Name of the pressure column in datasets.

temperature_column: str#

Name of the temperature column in datasets.

relative_humidity_column: str#

Name of the relative humidity column in datasets.

selected_features: FeatureSelection#

Feature selection for which features to include/exclude.

predict_history: timedelta#

Amount of historical data available at prediction time.

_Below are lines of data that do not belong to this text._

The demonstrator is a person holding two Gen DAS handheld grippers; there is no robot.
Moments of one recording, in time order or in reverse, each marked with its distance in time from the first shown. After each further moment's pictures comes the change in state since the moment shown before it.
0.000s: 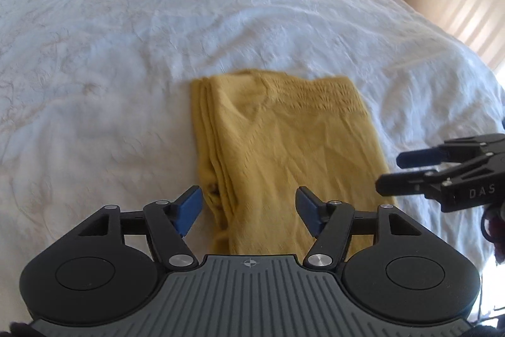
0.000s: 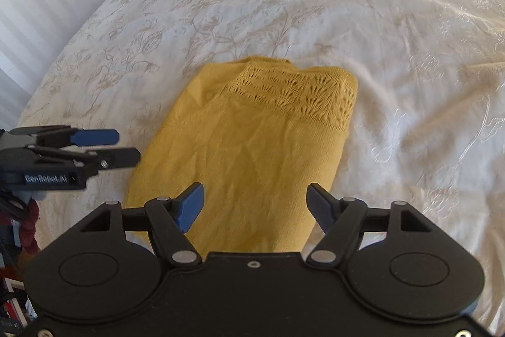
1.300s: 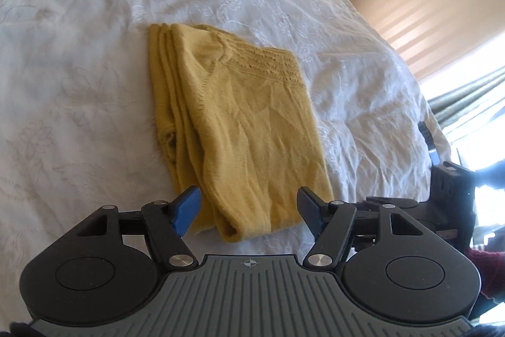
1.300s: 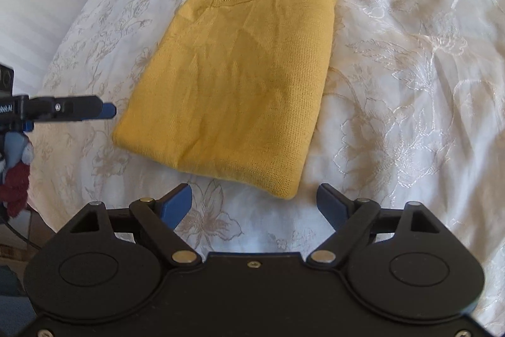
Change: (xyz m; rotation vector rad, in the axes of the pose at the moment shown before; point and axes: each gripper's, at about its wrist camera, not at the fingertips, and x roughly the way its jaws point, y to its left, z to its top) left arm -0.005 0.040 -0.008 -0.095 0.115 -0.413; right arm 0.007 0.007 -0.081 0.110 0.082 -0.028
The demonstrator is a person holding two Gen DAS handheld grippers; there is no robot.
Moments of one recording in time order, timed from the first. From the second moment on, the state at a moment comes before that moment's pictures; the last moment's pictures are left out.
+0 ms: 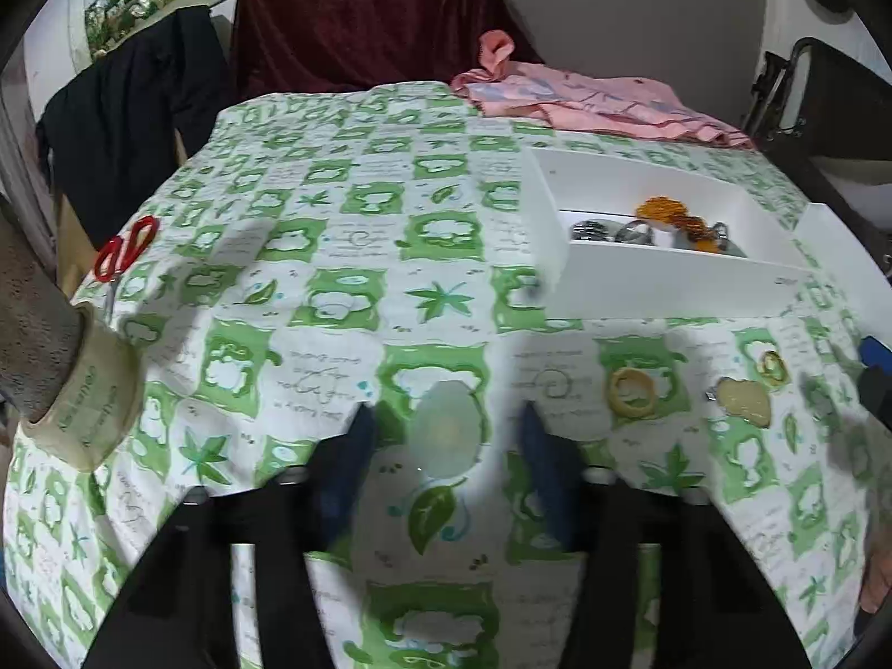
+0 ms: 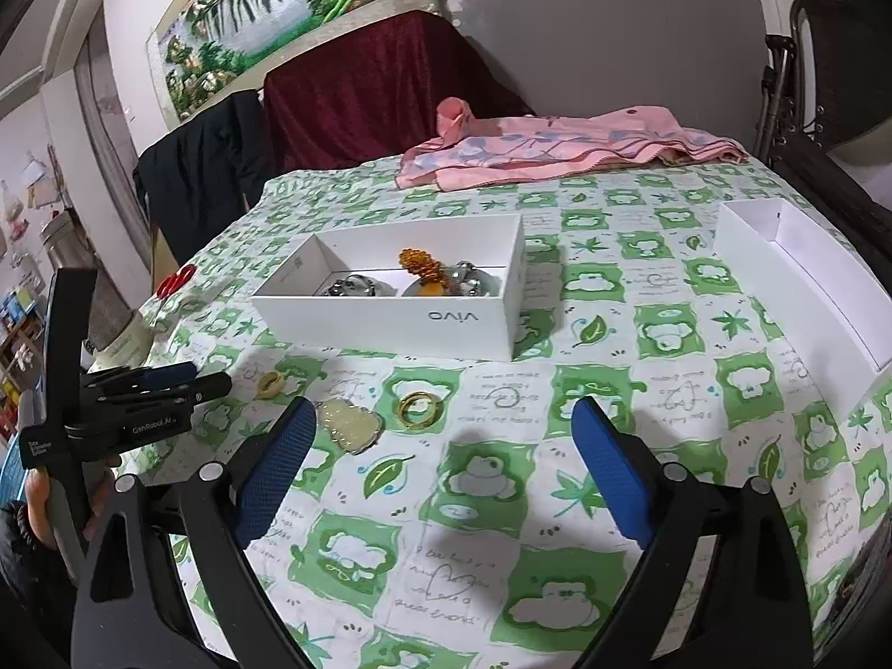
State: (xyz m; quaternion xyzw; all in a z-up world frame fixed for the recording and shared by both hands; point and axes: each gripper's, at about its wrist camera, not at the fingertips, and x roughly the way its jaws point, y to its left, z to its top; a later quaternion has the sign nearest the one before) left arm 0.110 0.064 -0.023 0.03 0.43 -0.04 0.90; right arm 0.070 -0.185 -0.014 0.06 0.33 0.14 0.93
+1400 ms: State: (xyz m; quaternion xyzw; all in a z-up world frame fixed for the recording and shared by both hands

cutoff_history: timedelta#

Amount of historical data to exclude from training and prediction due to incomplete features from lag-based preprocessing. When using lag transforms (e.g., lag-14), the first N days contain NaN values. Set this to match your maximum lag duration (e.g., timedelta(days=14)). Default of 0 assumes no invalid rows are created by preprocessing. Note: should be same as predict_history if you are using lags. We default to disabled to keep the same behaviour as openstef 3.0.

completeness_threshold: float#

Minimum fraction of data that should be available for making a regular forecast.

flatliner_threshold: timedelta#

Number of minutes that the load has to be constant to detect a flatliner.

detect_non_zero_flatliner: bool#

If True, flatliners are also detected on non-zero values (median of the load).

predict_nonzero_flatliner: bool#

If True, predict the median of load measurements instead of zero (only for flatliner model).

shifters: list[Shifter]#

List of feature shifts to align aggregation intervals. Each Shifter can target different features with different aggregation periods.

rolling_aggregate_features: list[TypeAliasType]#

If not None, rolling aggregate(s) of load will be used as features in the model.

clip_features: FeatureSelection#

Feature selection for which features to clip to their learned range.

nan_on_outlier_features: FeatureSelection#

Feature selection for which features to replace out-of-range values with NaN. Defaults to no features (disabled).

max_day_lags: int#

Maximum number of days to look back for day-based lags. Default is 14 days (two weekly cycles). Set to 7 for a single weekly cycle.

forecaster_sample_weights: dict[str, SampleWeightConfig]#

Per-forecaster sample weighting configuration. Use weight_exponent=0 to produce uniform weights.

combiner_sample_weight: SampleWeightConfig#

Sample weighting configuration for the forecast combiner. Defaults to weight_exponent=0 (uniform weights).

data_splitter: DataSplitter#

Configuration for splitting data into training, validation, and test sets.

evaluation_metrics: list[MetricProvider]#

List of metric providers for evaluating model score.

mlflow_storage: MLFlowStorage | None#

Configuration for MLflow experiment tracking and model storage.

model_reuse_enable: bool#

Whether to enable reuse of previously trained models.

model_reuse_max_age: timedelta#

Maximum age of a model to be considered for reuse.

model_selection_enable: bool#

Whether to enable automatic model selection based on performance.

model_selection_metric: tuple[Union[Quantile, Literal['global']], str, TypeAliasType]#

Metric to monitor for model performance when retraining.

model_selection_old_model_penalty: float#

Penalty to apply to the old model’s metric to bias selection towards newer models.

model_performance_callback_enabled: bool#

Whether to enable the ModelPerformanceCallback that evaluates model performance at the end of fitting.

model_performance_callback_metric_threshold: tuple[Union[Quantile, Literal['global']], str, TypeAliasType, float]#

Metric to monitor for model performance threshold at the end of fitting.

verbosity: Literal[0, 1, 2, 3, True]#

Verbosity level. 0=silent, 1=warning, 2=info, 3=debug

tags: dict[str, str]#

Optional metadata tags for the model.

experiment_tags: dict[str, str]#

Optional metadata tags for experiment tracking.

model_config: ClassVar[ConfigDict] = {'arbitrary_types_allowed': False, 'extra': 'ignore', 'protected_namespaces': ()}#

Configuration for the model, should be a dictionary conforming to [ConfigDict][pydantic.config.ConfigDict].